[timeless]

i'm studying for the acs test i have on monday and came across this question:

which structures would be classified as aromatic:


A) I, II, III
B) II and III only
C) I and II only
D) I and III only

the answer is given to be A, I, II, and III.
but i thought the qualifications to be aromatic are:
1. completely conjugated cyclic compound (which they are)
2. follows huckels rule (which they do)
3. flat molecule
4. NO NONBONDING ORBITALS
that means that III should not be in the answers because if u draw it with one corner pointing down, and do MO theory, there are bonding sites on the zero of energy.

so... ?

[Yggdrasil]

If you move the plus sign to the other carbon with no double bonds on III, it be aromatic.  Although it does have two nonbonding orbitals, it just has 6 pi electrons, so none of the electrons will occupy the nonbonding orbitals.  If the molecule had two extra electrons, it would be antiaromatic since the electrons would each occupy a nonbonding orbital, creating a diradical species, which is highly unfavorable.

[timeless]

ooo ok. so it doesn't matter that there are bonding SITES on the zero of energy, so long as there are no ELECTRONS in the bonding sites. if there was, then it would be NONaromatic...

yah?

[Yggdrasil]

Yup, that is correct.

[timeless]

hrm... that's really weird because i have it written in my notes many times that it's not aromatic if there's bonding SITES on the zero of energy. i've also tried to look aromaticity online and there aren't anything that says that that is one of the rules. just that everything has to be flat, p orbitals have to be parallel, huckel's rule and obviously cyclic. i'll ask my professor tmrw before i take the acs test. thanks

[Yggdrasil]

Yeah, I've never heard of a rule preventing there from being empty nonbonding orbitals.  That's certainly not one of the rules listed in my organic chem text (Brown and Foote).

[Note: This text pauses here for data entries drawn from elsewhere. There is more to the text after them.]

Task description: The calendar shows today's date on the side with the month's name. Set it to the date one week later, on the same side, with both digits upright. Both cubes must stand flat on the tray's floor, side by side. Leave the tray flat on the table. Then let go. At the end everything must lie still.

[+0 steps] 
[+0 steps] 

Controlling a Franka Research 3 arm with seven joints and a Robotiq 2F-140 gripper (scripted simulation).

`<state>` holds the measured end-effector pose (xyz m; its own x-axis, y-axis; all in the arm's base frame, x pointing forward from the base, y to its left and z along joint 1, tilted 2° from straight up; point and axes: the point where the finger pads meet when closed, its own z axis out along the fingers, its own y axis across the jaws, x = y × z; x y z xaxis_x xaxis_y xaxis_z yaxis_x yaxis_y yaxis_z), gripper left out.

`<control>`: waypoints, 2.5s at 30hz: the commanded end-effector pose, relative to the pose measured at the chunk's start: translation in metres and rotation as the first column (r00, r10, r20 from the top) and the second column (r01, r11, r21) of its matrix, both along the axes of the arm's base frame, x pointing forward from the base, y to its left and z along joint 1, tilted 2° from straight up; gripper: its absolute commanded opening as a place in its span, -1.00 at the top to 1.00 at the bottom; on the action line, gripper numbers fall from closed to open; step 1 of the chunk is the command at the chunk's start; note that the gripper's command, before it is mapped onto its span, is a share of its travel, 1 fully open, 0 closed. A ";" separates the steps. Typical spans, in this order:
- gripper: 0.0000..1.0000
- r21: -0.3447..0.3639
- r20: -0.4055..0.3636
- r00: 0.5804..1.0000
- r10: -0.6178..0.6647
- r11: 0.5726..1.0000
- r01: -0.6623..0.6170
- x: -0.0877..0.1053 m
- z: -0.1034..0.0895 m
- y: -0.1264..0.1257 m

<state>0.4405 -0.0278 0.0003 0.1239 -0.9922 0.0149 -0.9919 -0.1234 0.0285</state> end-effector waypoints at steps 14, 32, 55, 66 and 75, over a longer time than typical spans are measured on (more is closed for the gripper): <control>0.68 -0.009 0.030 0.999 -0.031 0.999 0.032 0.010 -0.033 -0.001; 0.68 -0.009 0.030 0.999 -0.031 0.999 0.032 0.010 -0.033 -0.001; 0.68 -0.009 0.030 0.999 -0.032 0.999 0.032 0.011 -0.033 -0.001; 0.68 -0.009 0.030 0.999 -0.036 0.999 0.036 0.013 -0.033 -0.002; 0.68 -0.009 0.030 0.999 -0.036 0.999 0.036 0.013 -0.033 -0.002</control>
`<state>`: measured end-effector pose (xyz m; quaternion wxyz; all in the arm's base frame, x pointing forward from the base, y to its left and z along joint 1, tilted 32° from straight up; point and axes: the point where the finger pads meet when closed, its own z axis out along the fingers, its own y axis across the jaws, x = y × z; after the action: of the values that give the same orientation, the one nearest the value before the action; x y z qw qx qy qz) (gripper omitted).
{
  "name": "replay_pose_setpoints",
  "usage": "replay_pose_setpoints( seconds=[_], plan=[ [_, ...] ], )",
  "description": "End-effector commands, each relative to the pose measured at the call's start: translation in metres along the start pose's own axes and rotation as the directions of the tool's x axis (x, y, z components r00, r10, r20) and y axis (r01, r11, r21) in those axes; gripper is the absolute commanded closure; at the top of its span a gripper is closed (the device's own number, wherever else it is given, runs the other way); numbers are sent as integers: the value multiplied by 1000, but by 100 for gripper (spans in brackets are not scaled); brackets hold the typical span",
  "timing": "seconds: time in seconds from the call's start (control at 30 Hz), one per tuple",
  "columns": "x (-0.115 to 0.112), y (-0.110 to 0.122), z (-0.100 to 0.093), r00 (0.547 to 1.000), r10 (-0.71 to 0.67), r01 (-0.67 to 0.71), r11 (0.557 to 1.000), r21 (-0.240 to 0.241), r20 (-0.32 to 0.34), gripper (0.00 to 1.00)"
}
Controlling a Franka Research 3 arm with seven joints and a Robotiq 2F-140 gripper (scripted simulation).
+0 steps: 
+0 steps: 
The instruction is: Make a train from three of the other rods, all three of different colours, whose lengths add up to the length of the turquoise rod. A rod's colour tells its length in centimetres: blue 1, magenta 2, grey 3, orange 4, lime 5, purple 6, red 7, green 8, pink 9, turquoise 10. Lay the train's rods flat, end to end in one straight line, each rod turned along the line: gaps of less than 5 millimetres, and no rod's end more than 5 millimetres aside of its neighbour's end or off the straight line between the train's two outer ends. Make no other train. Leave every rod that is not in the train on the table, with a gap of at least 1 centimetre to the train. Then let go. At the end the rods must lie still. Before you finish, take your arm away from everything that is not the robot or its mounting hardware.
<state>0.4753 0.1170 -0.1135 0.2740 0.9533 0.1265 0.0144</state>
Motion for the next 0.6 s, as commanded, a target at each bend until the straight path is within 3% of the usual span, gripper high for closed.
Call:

Anyway, good luck on your test.

[kelaklub]

Just out of curiousity, but how is the third structure conjugated when conjugation is defined as double bonds being seperated by one single bond. The leftmost double bond has more than one single bond seperating it on both sides from the next double bond.

[Yggdrasil]

The left-most double bond is adjacent to two carbocations (note the structure is drawn incorrectly since the second formal charge should be on the carbon with no double bonds and not on one of the double bonds).  Carbocations have empty p-orbitals which are capable of forming a conjugated pi system.  So conjugation doesn't necessarily require double bonds being separated by one single bond; all it requires is adjacent atoms with parallel p-orbitals.